8. An industrial internet edge security autonomous device, implemented using the industrial internet edge security autonomous method according to any one of claims 1 to 7, characterized in that, The device includes: The acquisition module is used to acquire multi-source time-series security data from the edge of the industrial internet system throughout the entire process of data flow and control closed loop. The first processing module is used to preprocess and model edge features of the multi-source time-series security data to obtain a window feature matrix; The second processing module is used to construct a temporal security knowledge graph based on the window feature matrix, perform temporal association reasoning based on the temporal security knowledge graph, and obtain regional security situation results. The regional security situation results include situation score, risk label set and confidence level. The third processing module is used to generate a security policy based on the regional security situation results, and to map the security policy into an executable security service flow through policy parsing.
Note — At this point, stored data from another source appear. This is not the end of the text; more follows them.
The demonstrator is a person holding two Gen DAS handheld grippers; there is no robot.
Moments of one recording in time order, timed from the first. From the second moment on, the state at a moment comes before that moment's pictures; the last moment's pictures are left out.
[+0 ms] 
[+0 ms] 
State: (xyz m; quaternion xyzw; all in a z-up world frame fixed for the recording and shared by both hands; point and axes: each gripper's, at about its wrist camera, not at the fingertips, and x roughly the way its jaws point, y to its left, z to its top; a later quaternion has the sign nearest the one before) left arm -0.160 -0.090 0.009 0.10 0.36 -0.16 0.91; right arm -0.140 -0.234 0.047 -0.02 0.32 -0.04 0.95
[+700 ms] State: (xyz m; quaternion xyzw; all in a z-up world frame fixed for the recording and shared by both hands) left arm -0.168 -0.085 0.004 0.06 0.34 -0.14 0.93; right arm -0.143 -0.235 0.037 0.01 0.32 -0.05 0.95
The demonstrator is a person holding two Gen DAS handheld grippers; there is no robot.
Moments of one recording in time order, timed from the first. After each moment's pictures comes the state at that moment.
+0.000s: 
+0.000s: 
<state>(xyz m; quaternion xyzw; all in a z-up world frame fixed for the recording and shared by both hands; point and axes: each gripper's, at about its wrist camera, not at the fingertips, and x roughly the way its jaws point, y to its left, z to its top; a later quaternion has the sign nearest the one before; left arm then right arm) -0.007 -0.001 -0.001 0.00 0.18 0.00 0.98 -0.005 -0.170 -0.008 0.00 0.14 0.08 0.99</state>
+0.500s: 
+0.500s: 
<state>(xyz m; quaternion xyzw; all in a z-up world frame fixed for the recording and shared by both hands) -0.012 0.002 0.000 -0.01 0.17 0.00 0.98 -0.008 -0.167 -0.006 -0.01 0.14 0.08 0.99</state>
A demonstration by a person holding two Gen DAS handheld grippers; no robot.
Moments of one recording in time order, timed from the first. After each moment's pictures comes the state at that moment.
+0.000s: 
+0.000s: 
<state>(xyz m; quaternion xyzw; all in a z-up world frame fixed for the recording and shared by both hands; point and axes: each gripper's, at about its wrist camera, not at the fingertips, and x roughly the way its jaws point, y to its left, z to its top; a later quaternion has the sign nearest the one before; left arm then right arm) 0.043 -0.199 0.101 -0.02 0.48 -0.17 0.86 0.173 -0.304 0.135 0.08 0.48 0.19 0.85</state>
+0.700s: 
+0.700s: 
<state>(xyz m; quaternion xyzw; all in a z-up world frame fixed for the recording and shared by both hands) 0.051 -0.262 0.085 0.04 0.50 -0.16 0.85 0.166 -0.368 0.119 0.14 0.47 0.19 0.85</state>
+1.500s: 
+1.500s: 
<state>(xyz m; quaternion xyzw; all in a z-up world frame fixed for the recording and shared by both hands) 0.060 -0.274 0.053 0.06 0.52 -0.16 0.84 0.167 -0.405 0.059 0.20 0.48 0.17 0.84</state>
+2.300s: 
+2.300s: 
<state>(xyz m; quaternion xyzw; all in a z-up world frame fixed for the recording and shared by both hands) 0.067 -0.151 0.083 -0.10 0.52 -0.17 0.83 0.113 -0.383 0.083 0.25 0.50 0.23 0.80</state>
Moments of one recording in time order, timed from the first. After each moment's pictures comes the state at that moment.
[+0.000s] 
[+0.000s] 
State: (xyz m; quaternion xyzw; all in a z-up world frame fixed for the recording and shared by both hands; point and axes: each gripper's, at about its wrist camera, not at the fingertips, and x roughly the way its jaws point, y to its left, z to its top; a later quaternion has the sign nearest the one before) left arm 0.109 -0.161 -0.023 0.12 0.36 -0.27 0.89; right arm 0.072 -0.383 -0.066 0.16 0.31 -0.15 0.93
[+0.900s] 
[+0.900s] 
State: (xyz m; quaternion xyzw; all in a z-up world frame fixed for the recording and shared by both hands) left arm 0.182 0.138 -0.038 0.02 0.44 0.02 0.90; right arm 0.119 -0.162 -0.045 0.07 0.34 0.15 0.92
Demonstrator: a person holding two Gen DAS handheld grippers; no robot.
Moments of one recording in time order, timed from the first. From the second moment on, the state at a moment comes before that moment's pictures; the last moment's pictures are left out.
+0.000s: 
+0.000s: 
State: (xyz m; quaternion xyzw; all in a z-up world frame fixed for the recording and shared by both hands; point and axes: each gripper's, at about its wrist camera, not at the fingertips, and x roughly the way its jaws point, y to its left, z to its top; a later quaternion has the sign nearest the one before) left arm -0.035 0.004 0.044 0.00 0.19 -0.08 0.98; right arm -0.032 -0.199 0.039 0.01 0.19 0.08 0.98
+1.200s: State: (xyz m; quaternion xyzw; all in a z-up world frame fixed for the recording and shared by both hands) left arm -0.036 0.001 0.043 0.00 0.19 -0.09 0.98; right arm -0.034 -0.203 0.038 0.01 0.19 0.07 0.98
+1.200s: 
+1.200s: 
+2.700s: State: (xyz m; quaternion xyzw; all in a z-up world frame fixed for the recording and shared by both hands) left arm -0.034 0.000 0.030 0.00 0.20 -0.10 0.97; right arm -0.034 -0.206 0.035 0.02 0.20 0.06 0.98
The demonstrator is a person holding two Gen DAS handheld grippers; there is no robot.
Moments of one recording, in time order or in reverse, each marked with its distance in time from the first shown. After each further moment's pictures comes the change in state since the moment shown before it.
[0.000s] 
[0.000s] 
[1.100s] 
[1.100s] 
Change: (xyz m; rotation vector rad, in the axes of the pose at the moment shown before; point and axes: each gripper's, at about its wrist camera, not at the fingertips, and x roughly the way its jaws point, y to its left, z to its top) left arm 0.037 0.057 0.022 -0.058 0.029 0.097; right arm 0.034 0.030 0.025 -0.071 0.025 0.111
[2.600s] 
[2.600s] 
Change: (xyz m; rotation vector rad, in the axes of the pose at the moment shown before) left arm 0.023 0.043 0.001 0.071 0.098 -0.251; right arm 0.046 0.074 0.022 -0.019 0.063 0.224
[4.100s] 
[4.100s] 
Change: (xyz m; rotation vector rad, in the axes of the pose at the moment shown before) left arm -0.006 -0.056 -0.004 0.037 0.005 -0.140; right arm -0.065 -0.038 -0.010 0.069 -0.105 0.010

The fourth processing module is used to perform task division and collaborative orchestration on the security service flow to obtain the divided security service flow; The fifth processing module is used to generate offloading decisions and resource allocation schemes based on resource occupancy prediction models, execute the partitioned security service flow on the edge side of the industrial internet system based on the offloading decisions and resource allocation schemes, obtain execution effect feedback, update the temporal security knowledge graph based on the execution effect feedback, and obtain the updated temporal security knowledge graph to achieve a security self-governance closed loop.

9. An electronic device comprising a memory, a processor, and a computer program stored in the memory and executable on the processor, characterized in that, When the processor executes the program, it implements the Industrial Internet Edge Security Autonomous Method as described in any one of claims 1 to 7.

10. A non-transitory computer-readable storage medium having a computer program stored thereon, characterized in that, When the computer program is executed by the processor, it implements the Industrial Internet Edge Security Autonomous Method as described in any one of claims 1 to 7.